There are mistakes humans make, that AI won’t.
All things being independent, a human-AI team will necessarily make fewer errors (see Figure 1).
Note: this is idealized, but independence is a reasonable initial assumption to begin with when modeling.
Error in multi agent systems
This concept applies to multi-agent systems. We know that:
models are different architectures,
trained on different corpses of data,
have different methods for data generation and cleaning,
and ultimately are made by different people.
While there is considerable overlap between the models, the models fundamentally think differently and have different capabilities.
This implies that multi-agent systems can be leveraged to further reduce this error (see Figure 2). If all models have differing error, then multiple passes with agents will further constrain the error that gets through the system.
Importantly, AI models have roughly the same resources and operating speed, so our assumption of independence is even more true between AI agents then AI+Human teams, in a vacuum.
Role further changes error distribution
Taking this further, we can actually create multiple roles for each agent to further constrain error. When we ask a model to assume a role, we are fundamentally transforming the distribution of outputs from that model (see Figure 3). The baseline knowledge (data) is still there, but the model will 1) pay attention to different things, 2) have a different framework for prioritization, 3) generate different kinds of outputs.
Intuition: When I think about a security review in a codebase, I think ports, IP address, encryption, authentication, etc. Therefore, I’m less likely to find bugs with the database queries.
Agent-Agent Error vs Human-Agent Error - Humans are not really independent
Now lets talk about user+system error and address our idealized assumption of error independence. Truth is that its functionally impossible for a person to review at the level equivalent to an agent. A 200K context window for an agent is ~375 pages of text that an agent review in about 10-30s. Also, we humans like to minimize energy usage (laziness) so we will happily let the agent do most of the work. This necessarily means that human error is not statistically independent—human error will be shaped by the upstream transformation. So we need a better model for error propagation.
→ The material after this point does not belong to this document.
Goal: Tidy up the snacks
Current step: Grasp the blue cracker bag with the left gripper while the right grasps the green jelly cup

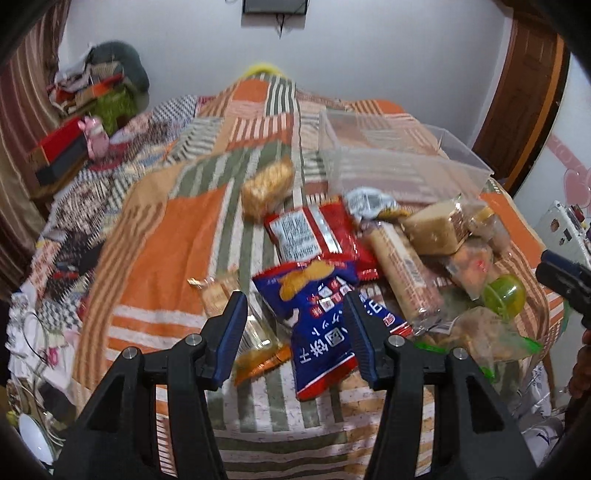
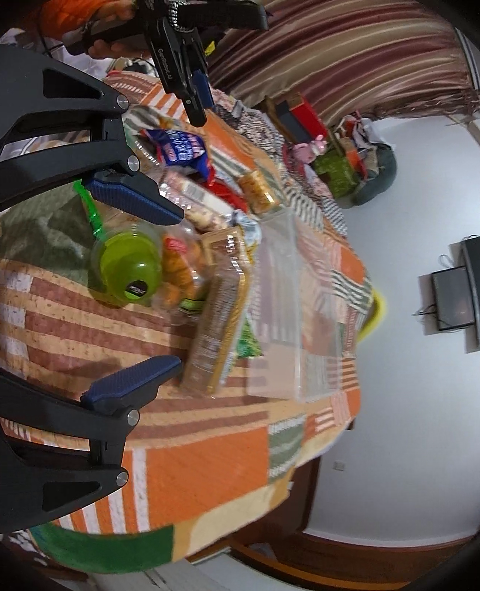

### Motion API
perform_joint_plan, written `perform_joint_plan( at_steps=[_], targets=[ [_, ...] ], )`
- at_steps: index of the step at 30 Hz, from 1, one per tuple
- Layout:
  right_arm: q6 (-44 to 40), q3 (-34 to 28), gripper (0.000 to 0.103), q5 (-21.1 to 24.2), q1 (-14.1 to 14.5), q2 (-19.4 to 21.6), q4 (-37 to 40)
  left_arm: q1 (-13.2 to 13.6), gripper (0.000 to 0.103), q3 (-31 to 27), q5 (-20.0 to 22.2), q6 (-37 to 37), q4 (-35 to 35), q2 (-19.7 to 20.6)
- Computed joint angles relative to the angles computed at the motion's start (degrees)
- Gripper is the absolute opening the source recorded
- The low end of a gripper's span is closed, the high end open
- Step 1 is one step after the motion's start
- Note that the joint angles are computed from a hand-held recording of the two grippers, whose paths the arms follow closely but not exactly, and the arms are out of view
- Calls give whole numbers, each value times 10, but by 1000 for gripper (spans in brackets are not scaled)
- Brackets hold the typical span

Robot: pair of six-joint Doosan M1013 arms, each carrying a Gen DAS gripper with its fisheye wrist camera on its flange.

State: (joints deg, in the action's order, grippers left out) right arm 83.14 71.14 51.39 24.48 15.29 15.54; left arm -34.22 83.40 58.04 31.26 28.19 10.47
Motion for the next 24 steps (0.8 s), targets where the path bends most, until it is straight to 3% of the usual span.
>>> perform_joint_plan(
  at_steps=[7, 16, 21, 24],
  targets=[
    [-7, -10, 69, 42, 1, 17, 16, 9, 55, -11, -15, 38, -49, 16],
    [-11, -22, 69, 84, -5, 35, 48, 10, 72, -14, -32, 49, -59, 28],
    [-24, -33, 46, 118, -8, 47, 72, 10, 82, -14, -36, 61, -69, 32],
    [-23, -30, 46, 113, -8, 45, 75, 22, 85, -11, -44, 60, -102, 33]
  ],
)
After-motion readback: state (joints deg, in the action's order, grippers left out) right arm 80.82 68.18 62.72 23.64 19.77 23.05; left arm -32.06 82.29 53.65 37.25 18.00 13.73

Going back to the mamography example, One of the largest sources of bias/error we found was when reader 2 had access to reader 1 result. The reader software was designed to avoid this, but when we actually went and visited the clinics, there was a folder pile of cases. Reader 2 would look at the folder pile to see the list of patients to review and clearly saw the reader 1 results. This bore out in the data as readers from that site were more likely to corroborate the decision compared to other mammography centers.
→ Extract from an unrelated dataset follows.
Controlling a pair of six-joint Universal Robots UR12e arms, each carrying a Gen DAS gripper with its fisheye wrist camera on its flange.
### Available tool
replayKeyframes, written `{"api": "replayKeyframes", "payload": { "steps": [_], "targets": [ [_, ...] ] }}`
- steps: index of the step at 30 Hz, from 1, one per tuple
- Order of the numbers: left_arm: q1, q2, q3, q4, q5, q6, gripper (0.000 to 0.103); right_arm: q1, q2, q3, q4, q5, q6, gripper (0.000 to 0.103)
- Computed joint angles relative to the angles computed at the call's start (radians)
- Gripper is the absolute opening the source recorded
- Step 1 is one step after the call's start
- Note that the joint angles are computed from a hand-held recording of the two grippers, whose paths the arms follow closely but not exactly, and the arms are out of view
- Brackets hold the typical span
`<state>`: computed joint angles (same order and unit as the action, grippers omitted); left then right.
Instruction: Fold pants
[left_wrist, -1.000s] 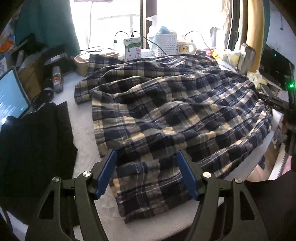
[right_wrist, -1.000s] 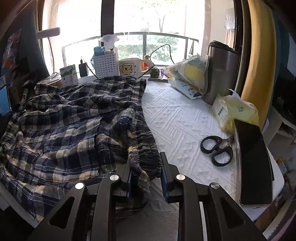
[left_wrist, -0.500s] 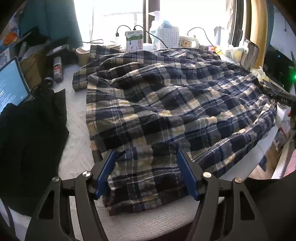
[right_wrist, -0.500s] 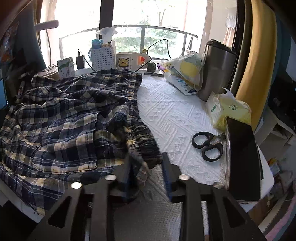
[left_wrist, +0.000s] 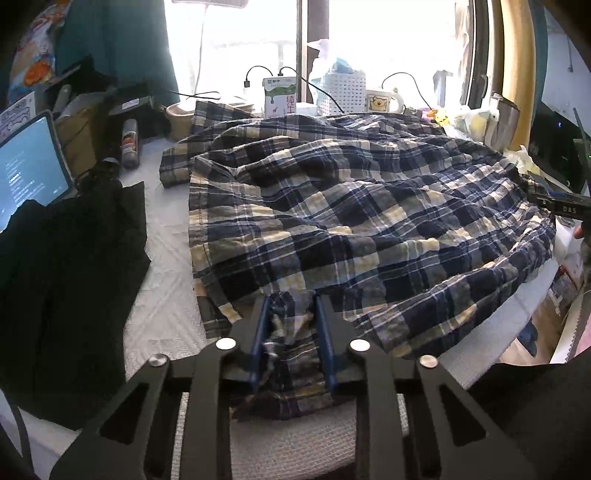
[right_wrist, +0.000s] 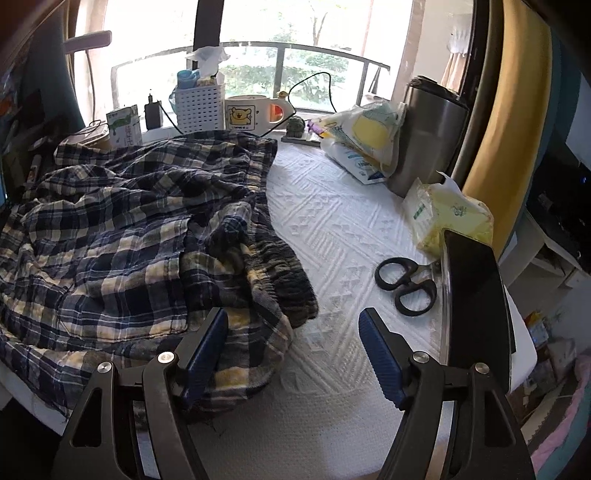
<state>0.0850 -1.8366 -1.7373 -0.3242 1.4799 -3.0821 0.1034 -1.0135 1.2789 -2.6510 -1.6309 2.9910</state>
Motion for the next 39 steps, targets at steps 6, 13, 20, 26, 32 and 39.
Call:
{"api": "replayKeyframes", "payload": {
  "steps": [6, 13, 20, 26, 32, 39],
  "targets": [
    [0.000, 0.018, -0.013, -0.020, 0.001, 0.035, 0.002, -0.003, 0.008, -0.002, 0.039, 0.089, -0.019, 0.032],
    [0.012, 0.074, -0.053, -0.093, 0.005, 0.073, 0.002, 0.005, -0.037, 0.039, 0.061, 0.093, -0.096, 0.020],
    [0.030, 0.098, -0.052, -0.142, -0.013, 0.051, 0.004, -0.006, -0.063, 0.074, 0.046, 0.112, -0.098, 0.021],
    [0.046, 0.128, -0.070, -0.088, -0.047, 0.060, 0.043, -0.018, -0.100, 0.121, -0.069, 0.108, -0.116, 0.085],
    [0.027, 0.127, -0.067, -0.121, -0.109, 0.164, 0.064, -0.023, -0.112, 0.146, -0.100, 0.070, -0.154, 0.085],
    [0.004, 0.108, -0.060, -0.166, -0.011, 0.238, 0.064, -0.028, -0.114, 0.180, -0.121, 0.053, -0.201, 0.085]
  ]
}}
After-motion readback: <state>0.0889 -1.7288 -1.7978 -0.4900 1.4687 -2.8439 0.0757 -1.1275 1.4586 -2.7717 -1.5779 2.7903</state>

We also had another biasing issue when deploying our cancer detection software. In one experiment we “prioritized” the daily case pile such that the detected cancers would be at the top and this happened:
Easier cancers would be top of pile
Extremely hard to find cancers could be spread throughout the pile.
Readers would figure out the prioritization and apply more attention to the top of pile cases and flick through the rest much faster, thereby they were more likely to miss the really hard cases.
Productivity and overall detection rate improved, the difficult to detect cancers were negatively affected by user behavior.
Going back to our human multi-agent system, this implies faster development, but the errors that get through will be harder to solve—So we need to take a different strategy to find and fix these errors—better yet we need to control and shape the types of errors we will see.
End of Part 1
That’s it for Part 1. Hopefully you’ve gotten some intuition on how to think about reliability in multi-agent systems. Part 2 will discuss actual tools and feedback signals we can create and manage to improve agent systems.